Open weights can be useful, and they can be a huge boon to users that don't have the resources to train large models, but they aren't required for any meaningful definition of open source.
> But more importantly, under your definition, there will never exist in any form a useful open source set of weights. Because almost all data is proprietary. Anybody can train on large quantities of proprietary data without permission using fair use protections, but no matter what you can't redistribute it without permission. Any weights derived from training a model on data that can be redistributed by a single entity would inherently be so tiny that it would be almost useless. You could create a model with a few billion parameters that could memorize it all verbatim.
That may very well be so. We'll see what the future holds for us.
The training data to create an LLM are as much a part of the LLM as the design notes and IDE use to create traditional software are a part of those projects.
I'm not sure how that relates to AI models.

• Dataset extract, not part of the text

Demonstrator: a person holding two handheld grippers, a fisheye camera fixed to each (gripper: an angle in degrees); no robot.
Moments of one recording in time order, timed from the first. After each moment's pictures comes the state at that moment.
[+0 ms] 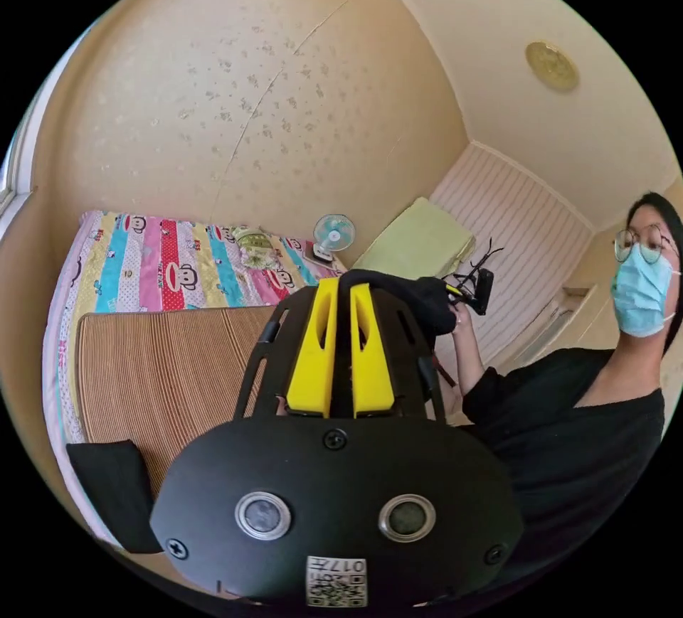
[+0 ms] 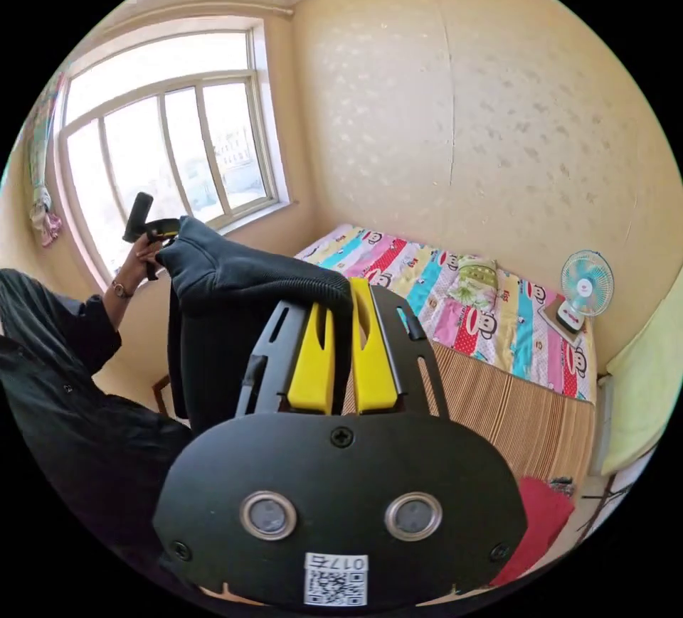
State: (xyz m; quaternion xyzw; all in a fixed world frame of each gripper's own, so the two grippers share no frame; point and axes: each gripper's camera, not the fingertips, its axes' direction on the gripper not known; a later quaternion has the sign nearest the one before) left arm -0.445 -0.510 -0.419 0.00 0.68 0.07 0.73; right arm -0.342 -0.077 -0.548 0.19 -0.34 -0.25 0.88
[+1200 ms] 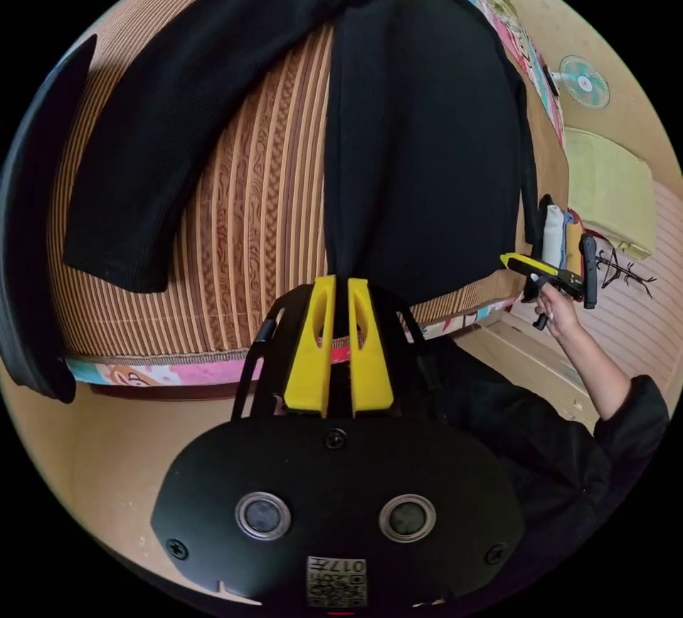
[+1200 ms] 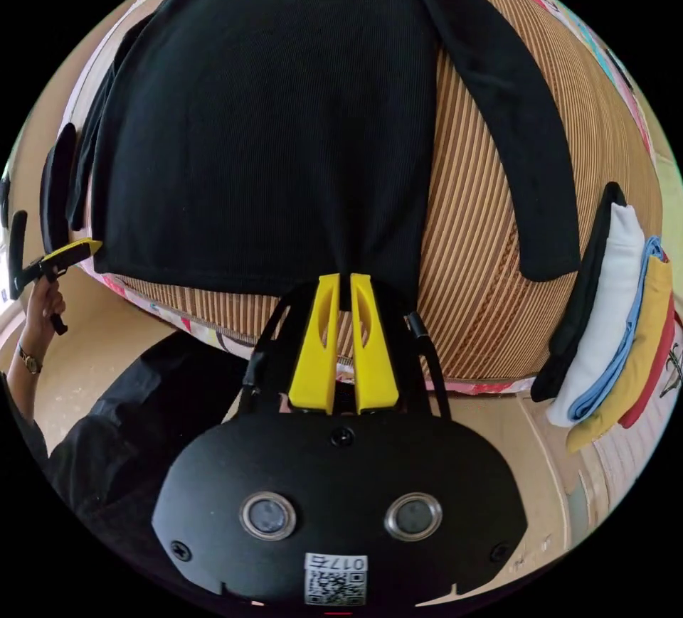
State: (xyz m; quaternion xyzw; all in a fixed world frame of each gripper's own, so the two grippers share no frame) left arm -0.430 -0.353 -0.020 -0.49 0.44 0.14 0.74; right arm -0.346 -0.030 -0.040 -0.35 -0.12 -0.22 0.90
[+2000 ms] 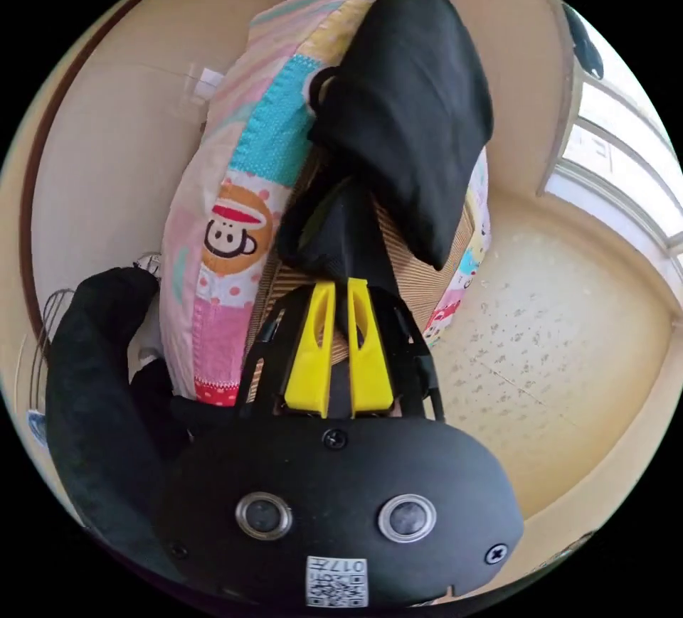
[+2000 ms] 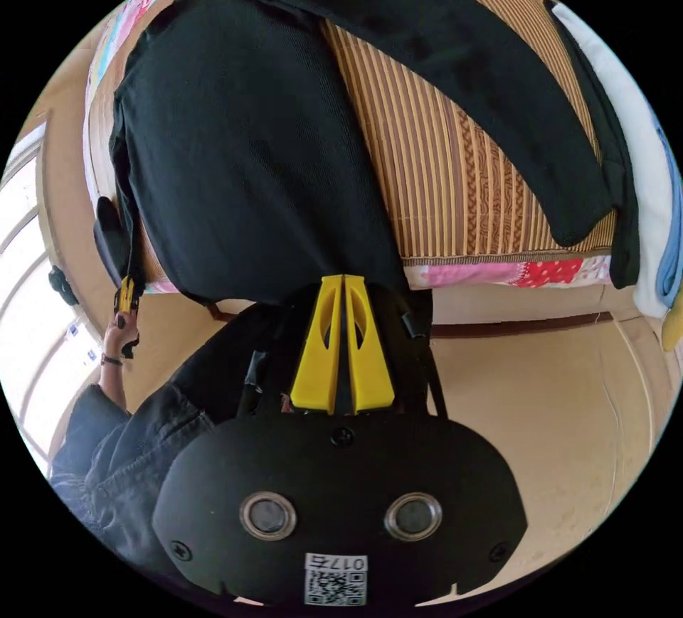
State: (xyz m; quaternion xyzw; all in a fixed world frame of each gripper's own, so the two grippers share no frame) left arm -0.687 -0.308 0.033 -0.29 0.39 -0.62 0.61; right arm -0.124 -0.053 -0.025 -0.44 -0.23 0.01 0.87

Freely distributing compiled binaries, but not the source code, means modification is extremely difficult. Effectively impossible without reverse-engineering expertise.
But I've definitely seen modifications to Llama3.1 floating around. Correctly me if I'm wrong, but open-weight models can be modified fairly easily.
You’re right obviously. In time none of these complaints are going to matter. Open weight is pragmatic and useful and will be accepted by basically everyone.
Imagine an "Open Source" & "Open Weight" model that could give you a HTTP link to the source of any idea it knows directly from its public training database.
The perfect is the enemy of the good, as usual.